A question about Semigroups and Operator theory

Question

I was going through semigroups theory, where they always give the Domain of the considered operator (often differential operator),

I would like to know how can we identify the Domain of such an operator, let's take for example the operator $A=\frac{d^2}{dx^2}$ on the Hilbert space $H=L^2(0,1)$, I can see that the related equation is $$u_t(t,x)= u_{xx}(t,x)=Au(t,x)$$ Where the semigroup associated is $$S(t)=e^{tA}= \sum_{n=0}^\infty \frac{t^n}{n!}A^n$$ Now,let's identify the domaine by it's definition, which consist of all elements $u\in H$ such that the following limits exists $$\lim_{h \rightarrow 0} \frac{S(h)-I}{h}u$$

My question is: In this limits there terms involving high derivative of $u$, have $u$ to be infinite differentiable? How can we calculate the Domain of an operator in general?

NB. I would like to get a constructive questions and hints, instead of full answer.

Thanks in advance?

Answer 1

This question results from some misunderstandings about unbounded operators, but it is not a bad question, because many of these misunderstandings are shared by other beginners in the field.

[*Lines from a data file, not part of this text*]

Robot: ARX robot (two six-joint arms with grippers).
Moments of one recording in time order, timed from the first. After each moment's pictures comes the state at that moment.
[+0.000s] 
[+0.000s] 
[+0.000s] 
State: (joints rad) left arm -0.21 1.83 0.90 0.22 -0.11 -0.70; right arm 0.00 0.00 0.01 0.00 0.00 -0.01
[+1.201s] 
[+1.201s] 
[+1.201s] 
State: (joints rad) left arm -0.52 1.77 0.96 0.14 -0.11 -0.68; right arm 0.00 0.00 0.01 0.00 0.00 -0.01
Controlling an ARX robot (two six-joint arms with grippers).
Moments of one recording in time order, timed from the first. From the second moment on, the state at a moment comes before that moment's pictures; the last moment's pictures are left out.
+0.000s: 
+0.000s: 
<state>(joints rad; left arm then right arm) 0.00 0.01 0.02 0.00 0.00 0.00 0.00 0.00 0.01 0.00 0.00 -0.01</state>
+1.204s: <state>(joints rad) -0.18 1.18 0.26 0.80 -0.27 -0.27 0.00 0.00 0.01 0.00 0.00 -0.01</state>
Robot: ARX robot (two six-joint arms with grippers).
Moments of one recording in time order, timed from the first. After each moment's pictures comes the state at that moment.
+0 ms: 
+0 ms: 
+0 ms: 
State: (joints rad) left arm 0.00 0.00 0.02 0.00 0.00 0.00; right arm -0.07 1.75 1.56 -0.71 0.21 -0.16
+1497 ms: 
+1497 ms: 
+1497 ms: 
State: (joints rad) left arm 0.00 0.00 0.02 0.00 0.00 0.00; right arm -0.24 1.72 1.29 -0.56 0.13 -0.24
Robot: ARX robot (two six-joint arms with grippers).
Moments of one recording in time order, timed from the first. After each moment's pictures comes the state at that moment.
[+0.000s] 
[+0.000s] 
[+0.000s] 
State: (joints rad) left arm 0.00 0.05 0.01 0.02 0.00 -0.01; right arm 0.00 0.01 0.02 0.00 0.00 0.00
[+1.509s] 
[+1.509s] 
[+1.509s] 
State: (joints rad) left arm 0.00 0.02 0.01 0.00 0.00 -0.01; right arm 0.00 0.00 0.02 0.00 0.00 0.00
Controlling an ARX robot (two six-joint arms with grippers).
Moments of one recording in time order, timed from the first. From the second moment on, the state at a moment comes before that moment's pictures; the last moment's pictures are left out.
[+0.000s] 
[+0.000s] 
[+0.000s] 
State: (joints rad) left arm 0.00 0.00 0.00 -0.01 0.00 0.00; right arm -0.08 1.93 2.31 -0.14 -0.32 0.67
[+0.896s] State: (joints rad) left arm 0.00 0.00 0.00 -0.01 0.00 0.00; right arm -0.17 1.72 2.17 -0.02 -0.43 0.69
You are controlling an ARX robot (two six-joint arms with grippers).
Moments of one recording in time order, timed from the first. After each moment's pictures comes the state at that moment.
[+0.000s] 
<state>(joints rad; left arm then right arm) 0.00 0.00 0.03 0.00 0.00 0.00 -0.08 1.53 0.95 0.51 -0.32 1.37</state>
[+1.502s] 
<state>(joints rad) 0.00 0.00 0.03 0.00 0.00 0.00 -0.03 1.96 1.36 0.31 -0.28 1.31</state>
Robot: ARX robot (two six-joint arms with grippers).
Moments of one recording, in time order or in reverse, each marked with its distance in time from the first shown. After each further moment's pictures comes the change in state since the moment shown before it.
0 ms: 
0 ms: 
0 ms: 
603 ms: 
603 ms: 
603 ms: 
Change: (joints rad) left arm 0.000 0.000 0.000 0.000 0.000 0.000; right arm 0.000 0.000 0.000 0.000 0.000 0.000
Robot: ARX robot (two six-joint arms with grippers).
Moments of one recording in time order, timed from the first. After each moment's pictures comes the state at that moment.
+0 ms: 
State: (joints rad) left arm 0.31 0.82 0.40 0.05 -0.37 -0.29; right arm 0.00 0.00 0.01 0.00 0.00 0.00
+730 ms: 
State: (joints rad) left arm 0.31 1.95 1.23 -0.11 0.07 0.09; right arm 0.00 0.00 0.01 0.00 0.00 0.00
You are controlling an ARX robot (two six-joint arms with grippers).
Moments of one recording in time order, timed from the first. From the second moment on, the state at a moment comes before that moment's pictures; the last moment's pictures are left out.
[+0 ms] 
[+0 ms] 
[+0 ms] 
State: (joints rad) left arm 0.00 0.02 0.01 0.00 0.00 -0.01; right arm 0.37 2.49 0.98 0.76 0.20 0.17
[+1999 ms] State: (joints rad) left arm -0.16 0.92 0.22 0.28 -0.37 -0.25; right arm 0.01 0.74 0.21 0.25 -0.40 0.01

1. The semigroup $e^{tA}$ is defined in terms of $A$, including its domain. Different domains yield different different semigroups. So if you want to define the domain of $A$ in terms of $e^{tA}$ and $e^{tA}$ in terms of $A$, you're in a vicious circle. You either need the domain of $A$ first or an independent definition of $e^{tA}$.
2. The semigroup $S(t)$ generated by an unbounded operator is not given by $$ S(t)=\sum_{n=0}^\infty \frac{t^n}{n!}A^n. $$ This formula only holds for bounded $A$.
3. Whenever $V$ is a subspace of $L^2$ such that you can make sense of $Af$ for all $f\in V$, the operator with domain $V$ that acts as $f\mapsto Af$ is a (possibly unbounded) operator in $L^2$. In this sense, you really get to choose the domain of $A$ as an operator on $L^2$. Of course, some choices of $V$ bring more desirable properties with them than others (for example, the operator will not always generate a semigroup), but on bounded domains, there is typically not one preferred choice. Instead, you need to choose boundary conditions. In your example, both $$ V_1=\{f\in H^2(0,1)\mid f(0)=f(1)=0\} $$ and $$ V_2=\{f\in H^2(0,1)\mid f'(0)=f'(1)=0\} $$ are good choices as domains in the sense that the resulting operator is self-adjoint. And there are many more such domains. This corresponds to the fact that the heat equation on $L^2(0,1)$ without boundary conditions is not well-posed.
4. Related to the three points above: The choice of the domain of an operator is not just a formality to make the functional analysis work, but really matters. This can also be seen in your example: The semigroup $e^{tA_1}$ (corresponding to the domain $V_1$) will dissipate mass in the (very strong) sense that $e^{tA_1}f\to 0$ as $t\to \infty$ for all $f\in L^2$. In contrast, $e^{tA_2}$ preserves mass in the sense that $$ \int_0^1 e^{tA_2}f(x)\,dx=\int_0^1 f(x)\,dx $$ for all $t\geq 0$, $f\in L^2$.